Skewering the Silos: Advancing the open-source data model Brick into a demonstrated and tested tool

Status: Current

Funding Sources: US Department of Energy CBE Industry Consortium In-kind support from Johnson Controls

Project Objective

The goal of this project is to develop a nascent open-source common data model, Brick, into a robust tool that can enable the scaling of major energy savings, improved building performance, and grid responsiveness across commercial buildings through the implementation of advanced algorithms and analysis.

Significance to Industry

Implementing analytics and controls in existing commercial buildings can cost-effectively reduce energy use as well as improve building performance, and respond to electric grid demand for improved reliability and efficiency. However, currently available tools are difficult and expensive to incorporate in real buildings, due to controls vendors’ unique and irregular naming conventions and classification schemes, as well as the inherent uniqueness of commercial buildings.

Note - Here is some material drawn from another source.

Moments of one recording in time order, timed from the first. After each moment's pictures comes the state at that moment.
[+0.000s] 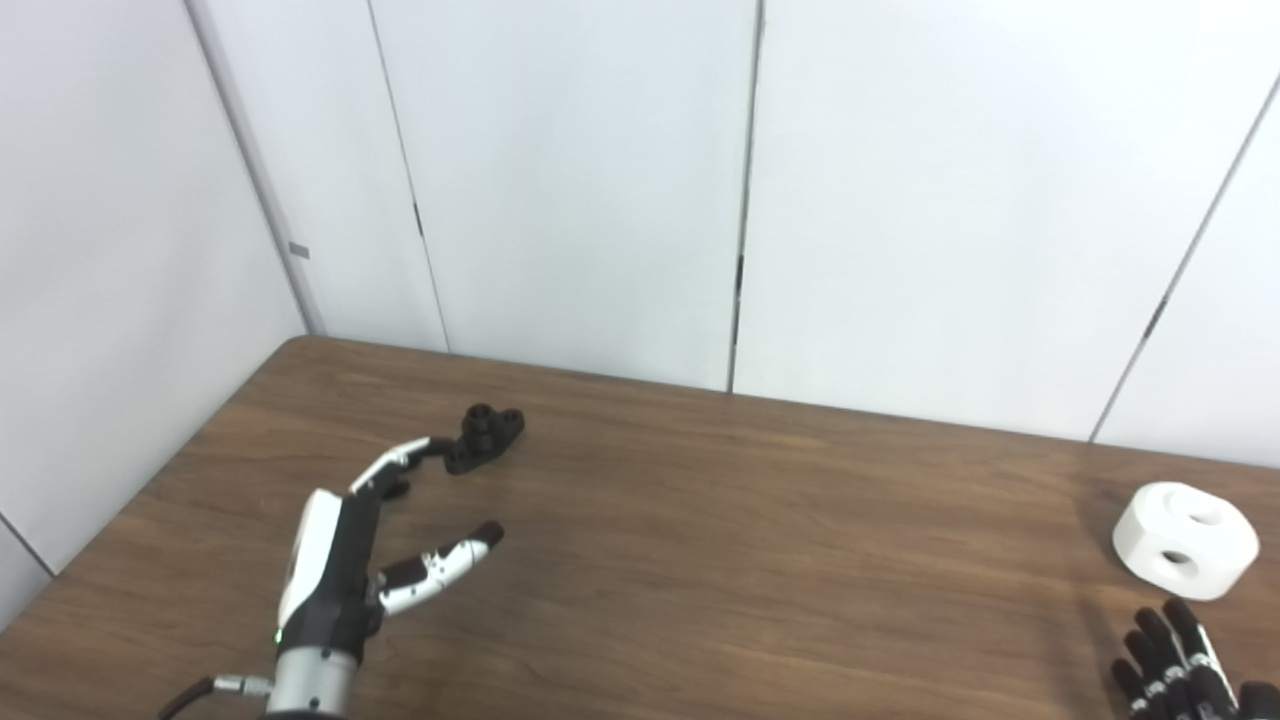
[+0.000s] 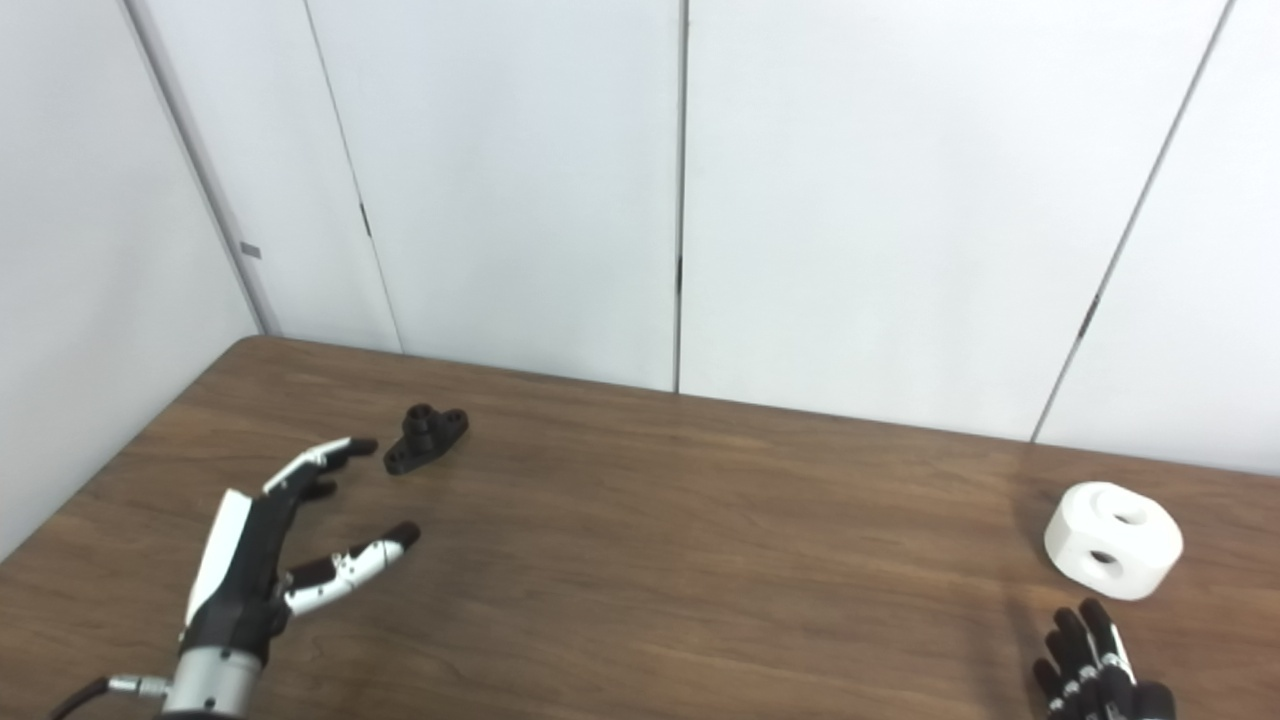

In addition, the full potential of building cyber-physical tools, used throughout the design, construction and operation building lifecycle, is currently stymied by lack of integration. A common naming structure and organization, or schema, could provide the means to interoperate among these tools, such as building information models (BIM) 3-D mapping, advanced controls and analytics, and HVAC and building energy modeling (such as Spawn of EnergyPlus). Such a schema could also potentially coordinate across multiple building systems (e.g., sensors, HVAC, lighting) and provide dynamic and real-time control, and demonstrate values other than energy such as asset tracking.

Initiated by a consortium of universities and industry, Brick is an open-source schema for representing metadata in buildings. While Brick has been gaining traction recently, it has not been used at scale outside of small ad-hoc applications, and adoptions suffers from the lack of tools, translators, and integration with existing time-series databases for data analysis and building management

Research Approach

The specific tasks of the project are to: (1) expand the Brick schema, (2) develop tools and translators for adding information to Brick models, (3) develop an open-source building analytics platform that provides for tracking changes in the building (e.g., ‘version’ control of Brick models), (4) evaluate open-source building analytics and controls applications (e.g. ASHRAE Guideline 36, OBC) on several buildings, and (5) develop a technology transition plan.

Illustration of Brick building schema
To advance adoption, the team is working with the ASHRAE BACnet committee and Project Haystack to incorporate Brick as part of ASHRAE Standard 223P, a new proposed standard for semantic tagging of building data. UC Berkeley team members include Therese Peffer, Gabe Fierro, Paul Raftery and Carlos Duarte, along with researchers from LBNL and Johnson Controls. This project was funded as part of DOE’s Building Energy Efficiency Frontiers & Innovation Technologies (BENEFIT) program.